Borussia Dortmund

BVB verbessert Einlasskontrollen gegen Ingolstadt – ein kleines „Aber“ bleibt

Bei Borussia Dortmund greift beim Pokalspiel gegen Ingolstadt ein angepasstes Einlasskonzept. Fans und BVB-Personal sind zufrieden. Ein kleines „Aber“ bleibt allerdings.
Der BVB verbesserte sein Konzept der Einlasskontrollen vor dem DFB-Pokalspiel gegen Ingolstadt. © Hoffmann

Beim jüngsten Bundesliga-Heimspiel gegen Mainz hatten zahlreiche Fans von Borussia Dortmund das frühe Tor zum 1:0 verpasst. Gegen Ingolstadt konnte das nicht passieren – weil Borussia Dortmund sein Konzept der Einlasskontrolle verbessert hat (und kein Treffer fiel). Am Dienstagabend gegen Ingolstadt (live im TV und bei uns im Live-Ticker) verlief alles nahezu reibungslos – an einer Stelle könnte es aber noch haken.

BVB-Einlasskontrollen gegen Ingolstadt: Nadelöhr Süd-Ost wird beschallt

Vor allem im Nadelöhr Süd-Ost hatte der BVB nach dem Heimspiel gegen Mainz Verbesserungspotenzial erkannt und einige Änderungen vorgenommen. Waren damals noch Ordner mit Megafonen in der Masse kaum bis gar nicht wahrzunehmen, sorgte am Dienstag eine neue Beschallungsanlage für einen guten Informationsfluss. Alle fünf Minuten ertönte eine Durchsage, die die Fans darauf hinwies, alle Unterlagen für die „Corona-Kontrolle“ bereitzuhalten. Das Problem: Nicht alle setzten das um.

„Einige Fans haben leider immer noch nicht verstanden, dass sie auch ihren Personalausweis bereithalten müssen“, erklärte ein BVB-Mitarbeiter. Wieder andere schwarzgelbe Anhänger – wohl gemerkt ein kleiner Teil – hatte andere Unterlagen nicht griffbereit oder stand schlichtweg am falschen Eingang. Zu einem großen Stau wie gegen Mainz kam es allerdings nicht. Auch, weil Borussia Dortmund mehr Ordner an den Eingängen platziert und die Kontroll-Kapazitäten erhöht hatte.

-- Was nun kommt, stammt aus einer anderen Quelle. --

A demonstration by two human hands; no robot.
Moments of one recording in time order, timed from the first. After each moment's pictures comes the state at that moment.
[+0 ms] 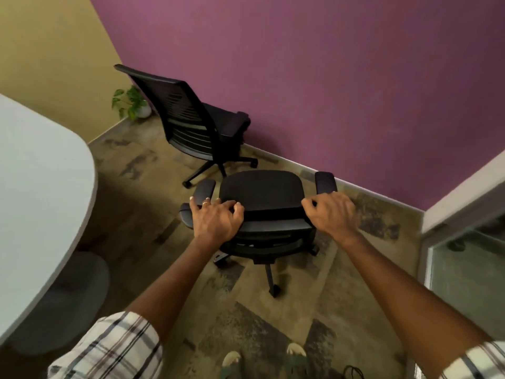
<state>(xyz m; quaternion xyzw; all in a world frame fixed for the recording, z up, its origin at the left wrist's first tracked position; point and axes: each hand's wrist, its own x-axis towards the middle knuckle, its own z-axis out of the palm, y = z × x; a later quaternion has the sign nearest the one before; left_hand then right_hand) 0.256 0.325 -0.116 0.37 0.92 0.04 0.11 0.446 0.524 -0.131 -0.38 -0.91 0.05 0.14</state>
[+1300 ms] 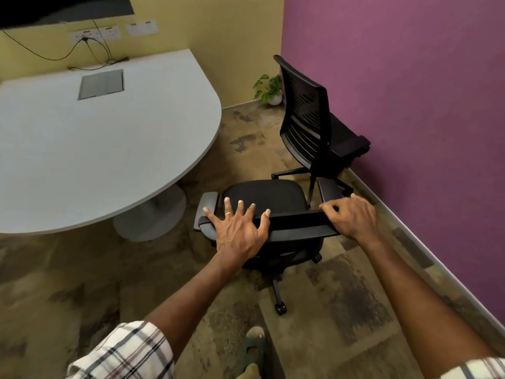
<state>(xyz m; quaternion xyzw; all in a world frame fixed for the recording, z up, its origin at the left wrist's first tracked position) 0.310 0.244 -0.114 0.07 0.99 0.11 0.06 0.312 0.524 -0.124 -0.06 -0.99 0.13 0.08</state>
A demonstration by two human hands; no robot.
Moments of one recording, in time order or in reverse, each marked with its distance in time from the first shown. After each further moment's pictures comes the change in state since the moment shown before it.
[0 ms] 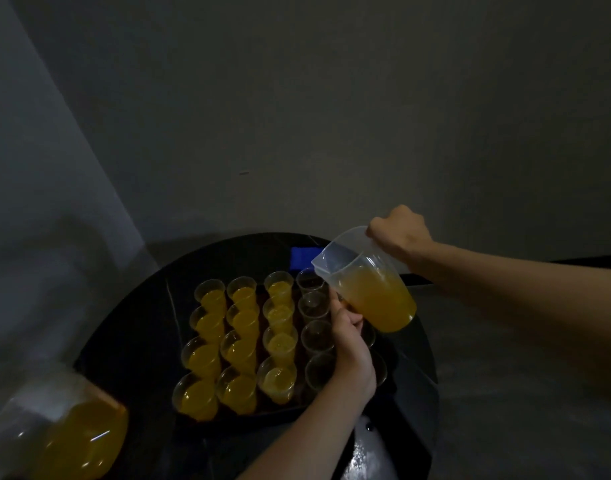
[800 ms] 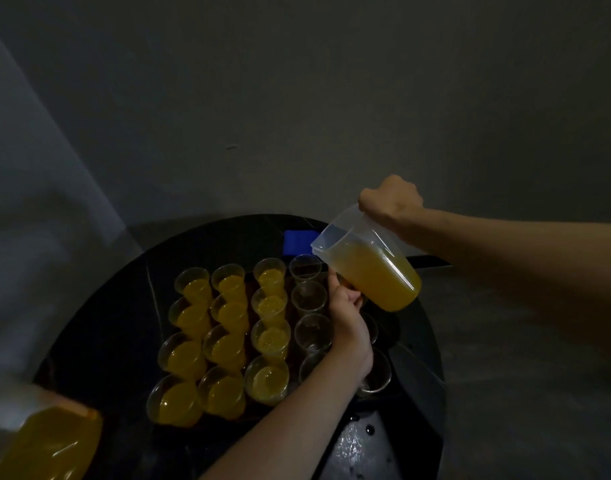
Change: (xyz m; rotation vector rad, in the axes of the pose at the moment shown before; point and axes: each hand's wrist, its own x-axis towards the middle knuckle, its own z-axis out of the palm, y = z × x) left_hand 0.042 0.008 0.018 0.012 -0.003 -0.052; right_hand 0.047 -0.016 0.009 -0.056 -0.038 0.001
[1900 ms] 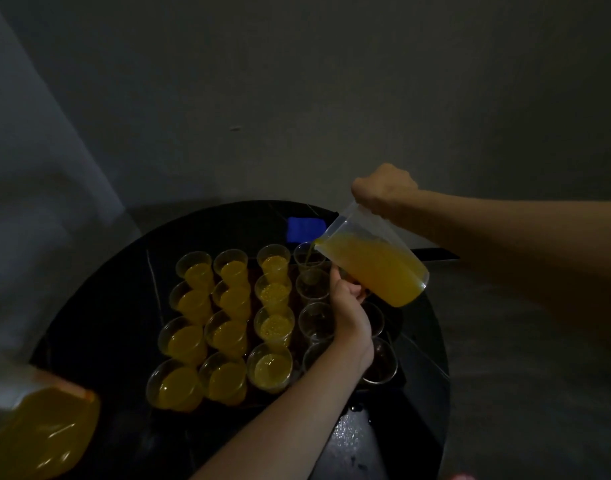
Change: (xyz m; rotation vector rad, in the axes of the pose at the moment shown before) left_hand 0.006 -0.008 -0.018 0.013 -0.018 -0.048; right_hand 0.008 -0.016 0.030 -0.102 -0.098 0.050
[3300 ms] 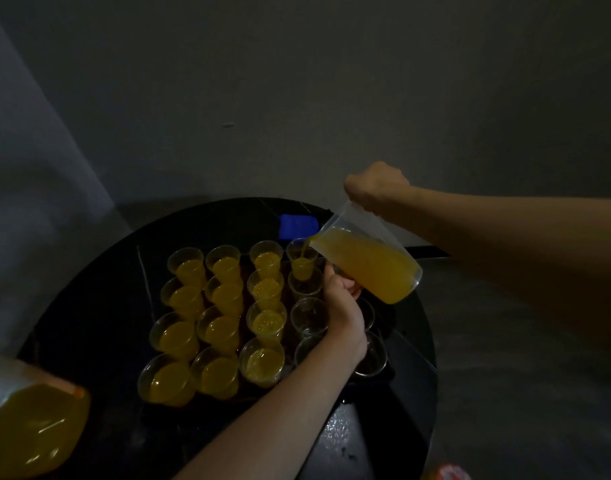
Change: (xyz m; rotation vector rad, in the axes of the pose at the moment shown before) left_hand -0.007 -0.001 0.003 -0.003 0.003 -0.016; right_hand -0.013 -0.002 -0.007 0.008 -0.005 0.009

BVB gegen FC Ingolstadt: Kein Stau am Süd-Ost-Eingang

„Es lief heute wesentlich entspannter ab“, bestätigte ein Ordner auf Nachfrage der Ruhr Nachrichten. Bereits mehr als 20 Minuten vor Anpfiff leerte sich der Vorplatz zum Süd-Ost-Eingang. Nur noch einzelne Nachzügler mussten von den zahlreichen BVB-Mitarbeitern vor den Drehkreuzen gecheckt werden.

Es lässt sich konstatieren, dass der BVB nach dem Mainz-Spiel sein Konzept an den richtigen Stellen nachgebessert hat. Ein „Aber“ bleibt allerdings: Gegen Ingolstadt strömten gut 20.000 Fans ins Stadion. Zwar bestand das Nadelöhr Süd-Ost den Härtetest mit rund 12.000 Fans – die Anreise verlief aufgrund der geringeren Anzahl an Zuschauern wesentlich stressfreier und die meisten Fans konnten auch deshalb ihren Timeslot einhalten. Die echte Generalprobe, ob das neue Konzept der Einlasskontrolle auch wirklich greift, erfolgt erst bei der Partie gegen den 1. FC Köln am Samstag und spätestens in der Champions League in der kommenden Woche gegen Ajax Amsterdam.